PROMPT:
Gather each line of the records where "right" appears.

ENTRIES SUPPLIED:
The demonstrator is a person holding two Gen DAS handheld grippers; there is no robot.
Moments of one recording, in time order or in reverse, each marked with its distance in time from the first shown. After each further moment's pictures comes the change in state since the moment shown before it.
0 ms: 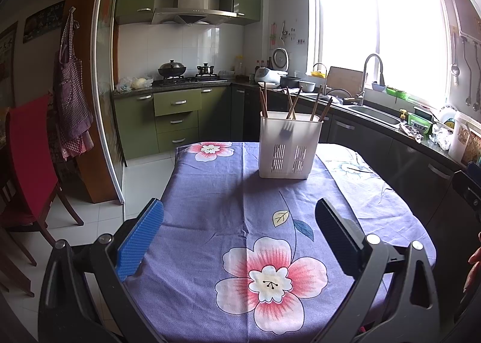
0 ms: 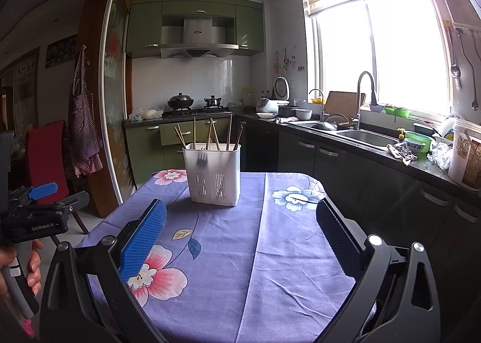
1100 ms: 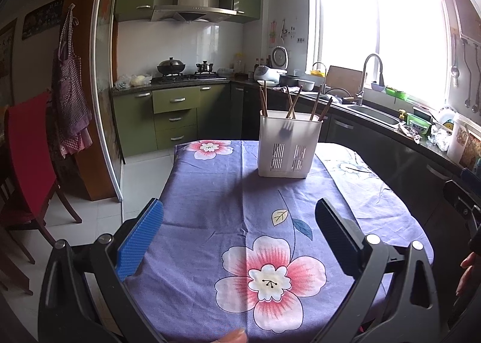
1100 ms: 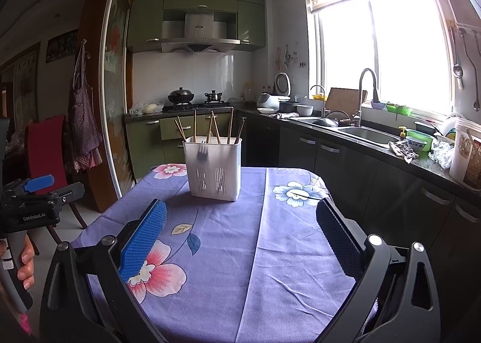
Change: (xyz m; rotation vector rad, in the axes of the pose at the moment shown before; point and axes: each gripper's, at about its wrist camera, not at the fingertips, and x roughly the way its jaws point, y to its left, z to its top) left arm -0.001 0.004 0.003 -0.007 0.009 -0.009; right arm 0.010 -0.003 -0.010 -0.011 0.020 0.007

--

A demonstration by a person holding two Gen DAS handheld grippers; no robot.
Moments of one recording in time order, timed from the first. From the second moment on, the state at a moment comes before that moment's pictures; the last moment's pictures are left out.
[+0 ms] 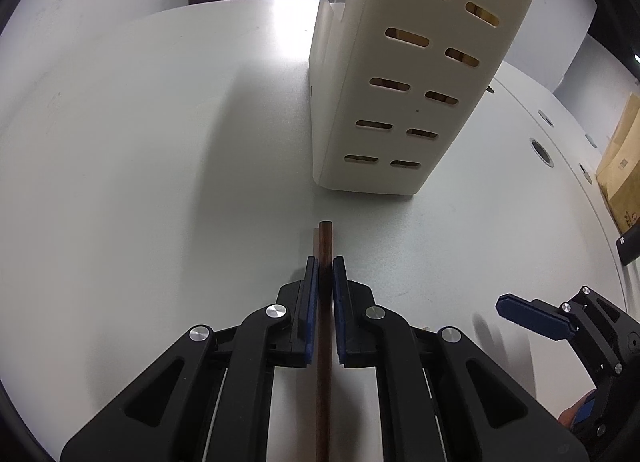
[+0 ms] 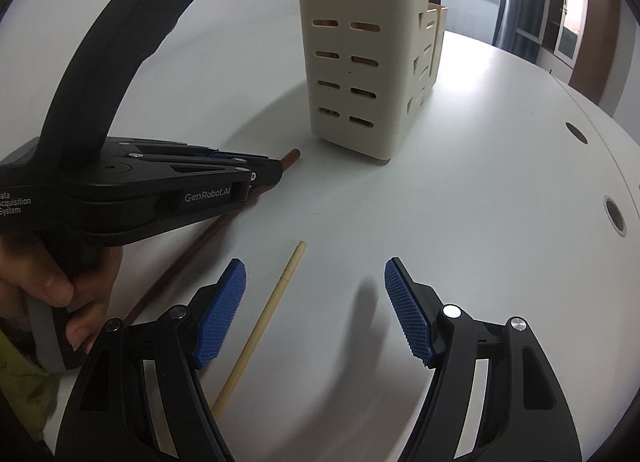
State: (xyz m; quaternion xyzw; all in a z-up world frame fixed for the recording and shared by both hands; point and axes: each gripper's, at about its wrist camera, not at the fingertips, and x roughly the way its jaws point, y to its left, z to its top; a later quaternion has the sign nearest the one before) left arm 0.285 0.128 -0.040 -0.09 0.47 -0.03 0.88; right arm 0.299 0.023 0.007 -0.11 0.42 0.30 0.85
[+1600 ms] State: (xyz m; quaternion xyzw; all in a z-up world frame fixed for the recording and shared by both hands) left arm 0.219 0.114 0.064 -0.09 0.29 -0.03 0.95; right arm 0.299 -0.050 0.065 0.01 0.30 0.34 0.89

ANSWER SPACE:
Change: (xyz m; rotation vector rad, in the axes of the pose at the moment shown before; point and axes: each gripper's, at about its wrist camera, not at the fingertips, and x roughly the way its jaws point, y to its left, z to its top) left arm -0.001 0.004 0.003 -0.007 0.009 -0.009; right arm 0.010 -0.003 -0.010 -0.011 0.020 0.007
State: (xyz m; quaternion xyzw; all in a z-up world frame fixed for the recording and shared by both hands; point and axes: each gripper's, at about its wrist camera, not at the fingertips, and x roughly the way its jaws point, y to its left, z to its top; a later quaternion has the sign nearest the one before) left arm 0.285 0.128 -0.040 -0.09 0.47 -0.03 0.88; right arm 0.299 0.023 0.007 -0.11 0.42 0.30 0.85
[+1600 ms] State: (xyz m; quaternion xyzw; all in a z-up world frame fixed for the recording and shared by both hands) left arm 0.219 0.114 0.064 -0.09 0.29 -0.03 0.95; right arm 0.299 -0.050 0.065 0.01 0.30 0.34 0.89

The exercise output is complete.